**PROMPT**
Transcribe the full listing without changing a word, and omit its pictures.

**RECORDS FOR THIS TASK**
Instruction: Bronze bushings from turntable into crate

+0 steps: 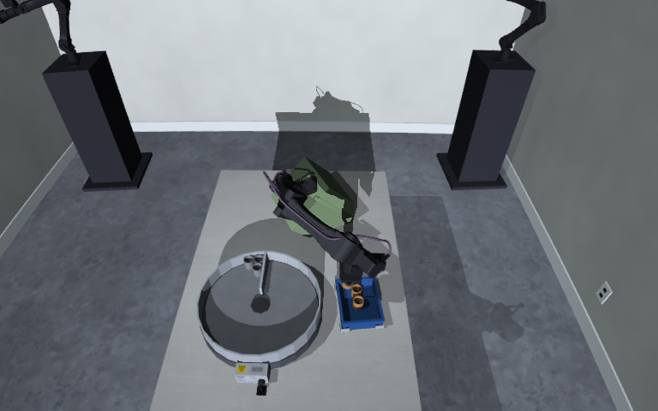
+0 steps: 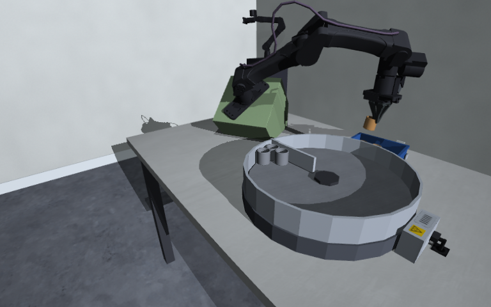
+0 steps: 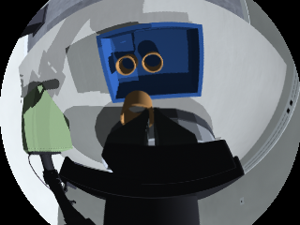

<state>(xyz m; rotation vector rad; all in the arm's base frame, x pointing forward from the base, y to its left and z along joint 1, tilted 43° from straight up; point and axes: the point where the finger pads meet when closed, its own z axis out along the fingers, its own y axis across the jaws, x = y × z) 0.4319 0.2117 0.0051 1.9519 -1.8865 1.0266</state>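
Now: the blue crate 120 mm below my hand and 40 mm to the left of it. Also, from my hand: turntable (300 mm to the right, 90 mm below, 10 mm ahead).
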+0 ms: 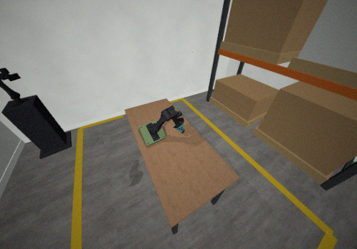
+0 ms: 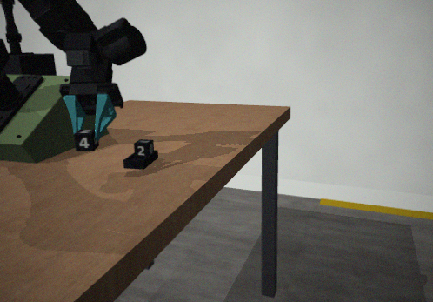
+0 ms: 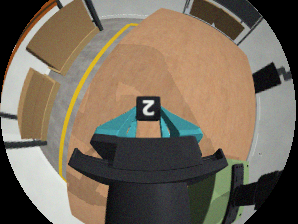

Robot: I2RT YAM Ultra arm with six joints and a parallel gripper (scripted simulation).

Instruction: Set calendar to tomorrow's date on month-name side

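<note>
Now: hand 1 cm to the left of the black cube and 1 cm above it. From my hand the other things lie so: black tray 12 cm to the left, 8 cm below, 4 cm ahead.
</note>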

**TASK SOLUTION**
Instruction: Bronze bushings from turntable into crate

+0 steps: 
+0 steps: 
+0 steps: 

<state>(xyz m; rotation vector rad; all in the arm's base frame, x pointing forward from the base, y to its left and z along joint 1, tilted 43° from straight up; point and axes: the point where the finger pads meet when closed, its own z axis out along the fingers, its own y axis across the jaws, x = y × z) 0.4319 0.2117 0.0051 1.9519 -1.8865 1.0266</state>
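Now: the blue crate 120 mm below my hand and 40 mm to the left of it. Also, from my hand: turntable (300 mm to the right, 90 mm below, 10 mm ahead).
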+0 ms: 
+0 ms: 
+0 ms: 

Robot: I2RT YAM Ultra arm with six joints and a parallel gripper (scripted simulation).

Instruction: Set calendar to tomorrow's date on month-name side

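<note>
Now: hand 1 cm to the left of the black cube and 1 cm above it. From my hand the other things lie so: black tray 12 cm to the left, 8 cm below, 4 cm ahead.
</note>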

This response is now finished.